Talk A Speech Recognition Toolkit based on Python

Presented by Yotaro Kubo in Scientific track 2010 on 2010/07/10 from 14:45 to 15:00 in room Dussane

SRTk is an open-source software framework for speech recognition implemented by using Python [1]. Automatic speech recognition (ASR), which converts recorded speech audio signals to text transcriptions, is one of the most promising technologies for advanced human-machine interaction. Although the algorithms and heuristics used in this technology are still under investigation and are in need of rapid implementation of state-of-the-art methods, the current frameworks are mainly implemented by using "heavyweight" languages. This is mainly due to the amounts of data used in ASR research. The number of vectors used for building models is significantly high in general. This situation makes it difficult to implement ASR research software in "easy-to-hack" way. In this framework, the Python language is used as a glue language of small high-performance modules written by using the C++ language and the Boost.Python modules. Since the speech recognition research maintains modularity, this architecture speeds up the ASR methods without loss of flexibility.

This module installs several shell commands to manipulate probabilistic models and data used in ASR, and several python modules to enable investigations of ASR. Specifically, the following modules are implemented in order to realize python-based ASR.

  1. Continuous-density hidden Markov models (CD-HMMs) and their training methods

    In current ASR methods, CD-HMMs are widely accepted as a model of speech feature sequences. Although there exists some python-based implementation of HMMs for modeling of discrete univariate sequence, an HMM implementation for continuous multivariate sequences is the first one. As training methods of CD-HMMs, maximum-likelihood training method and minimum mutual information training method are implemented in this module. CD-HMMs are also widely used in several fields; such as gesture recognition and hand-writing recognition.

  2. OpenFST wrapper

    Weighted finite-state transducer (WFST), extension of finite-state automaton (FSA), is a very important model for natural language processing as well as speech recognition. This model represents transducers of symbol sequences. Since ASR can be assumed as a transition process, which converts phoneme sequences into word sequences, some algorithms for WFST manipulation are useful for ASR.
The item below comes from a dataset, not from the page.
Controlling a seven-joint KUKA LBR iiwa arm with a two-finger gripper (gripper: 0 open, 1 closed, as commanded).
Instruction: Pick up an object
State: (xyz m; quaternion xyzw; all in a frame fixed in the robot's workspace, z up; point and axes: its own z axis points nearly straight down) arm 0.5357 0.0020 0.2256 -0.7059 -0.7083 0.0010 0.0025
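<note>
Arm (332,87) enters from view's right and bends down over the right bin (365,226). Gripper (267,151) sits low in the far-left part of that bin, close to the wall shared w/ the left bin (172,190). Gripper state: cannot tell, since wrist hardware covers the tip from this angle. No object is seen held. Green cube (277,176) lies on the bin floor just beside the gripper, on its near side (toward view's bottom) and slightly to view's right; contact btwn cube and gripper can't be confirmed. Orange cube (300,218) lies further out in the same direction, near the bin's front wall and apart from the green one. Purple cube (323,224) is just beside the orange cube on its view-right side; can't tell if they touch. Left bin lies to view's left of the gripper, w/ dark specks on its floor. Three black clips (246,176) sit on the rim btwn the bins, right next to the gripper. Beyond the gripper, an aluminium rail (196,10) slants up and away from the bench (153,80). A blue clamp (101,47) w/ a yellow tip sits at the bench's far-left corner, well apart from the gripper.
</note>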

  3. Speech decoder based on beam search for WFSTs

    In order to obtain results of speech recognition, a shortest path algorithm on WFSTs is applied in general. A beam-search method for WFSTs and HMMs is implemented in this module.
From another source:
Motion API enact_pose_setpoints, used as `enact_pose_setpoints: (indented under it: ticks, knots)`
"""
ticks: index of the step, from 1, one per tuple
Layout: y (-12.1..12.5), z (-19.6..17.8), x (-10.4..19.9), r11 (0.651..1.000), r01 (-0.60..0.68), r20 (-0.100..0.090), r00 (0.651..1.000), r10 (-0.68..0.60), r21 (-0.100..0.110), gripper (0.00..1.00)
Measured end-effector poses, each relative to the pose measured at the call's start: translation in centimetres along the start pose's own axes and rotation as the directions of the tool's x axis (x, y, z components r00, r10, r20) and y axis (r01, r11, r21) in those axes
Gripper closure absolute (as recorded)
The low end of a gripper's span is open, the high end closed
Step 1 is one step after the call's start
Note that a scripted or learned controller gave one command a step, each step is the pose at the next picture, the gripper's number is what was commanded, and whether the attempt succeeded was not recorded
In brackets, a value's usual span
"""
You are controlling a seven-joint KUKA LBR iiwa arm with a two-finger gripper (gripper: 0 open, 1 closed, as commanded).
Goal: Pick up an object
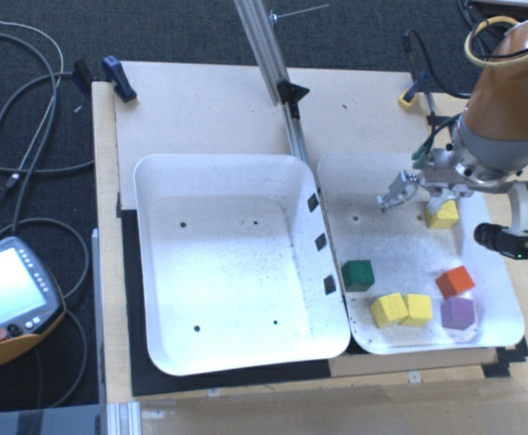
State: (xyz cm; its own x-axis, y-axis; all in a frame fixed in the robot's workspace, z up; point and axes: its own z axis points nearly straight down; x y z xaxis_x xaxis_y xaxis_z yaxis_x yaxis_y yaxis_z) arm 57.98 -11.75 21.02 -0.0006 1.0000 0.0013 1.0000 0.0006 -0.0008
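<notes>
Over the right bin (508, 320) | hand (398, 191) hangs low, grip state cannot be told, nothing seen held | yellow block (443, 214) just beside it, toward the arm | step: approach | next: centre over a block, then descend.

Blocks (415, 306) crowd right bin's (372, 243) front.
</notes>
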Motion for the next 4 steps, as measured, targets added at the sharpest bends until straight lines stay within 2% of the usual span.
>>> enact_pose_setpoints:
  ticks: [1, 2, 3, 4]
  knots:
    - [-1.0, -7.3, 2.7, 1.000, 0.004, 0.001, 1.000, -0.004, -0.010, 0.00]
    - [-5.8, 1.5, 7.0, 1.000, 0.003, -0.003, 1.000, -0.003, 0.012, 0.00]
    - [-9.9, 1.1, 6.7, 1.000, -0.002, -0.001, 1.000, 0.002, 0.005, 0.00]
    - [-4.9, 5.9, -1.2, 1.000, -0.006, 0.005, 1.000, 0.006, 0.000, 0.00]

  4. Speech signal processing tools

    Since raw samples of recorded speech signals are intractable in general, feature extraction methods, which extract sequences of feature vectors from sample sequences, are applied. This software framework implements an extraction method of the most widely accepted feature, called Mel-frequency cepstral coefficients (MFCCs).

The performances of this software framework are evaluated by using open-source speech corpus "VoxForge," and a standard benchmark test in academic field "TIMIT." Basic theories of ASR, implementation details of this framework, and the basic usage will be presented in the session.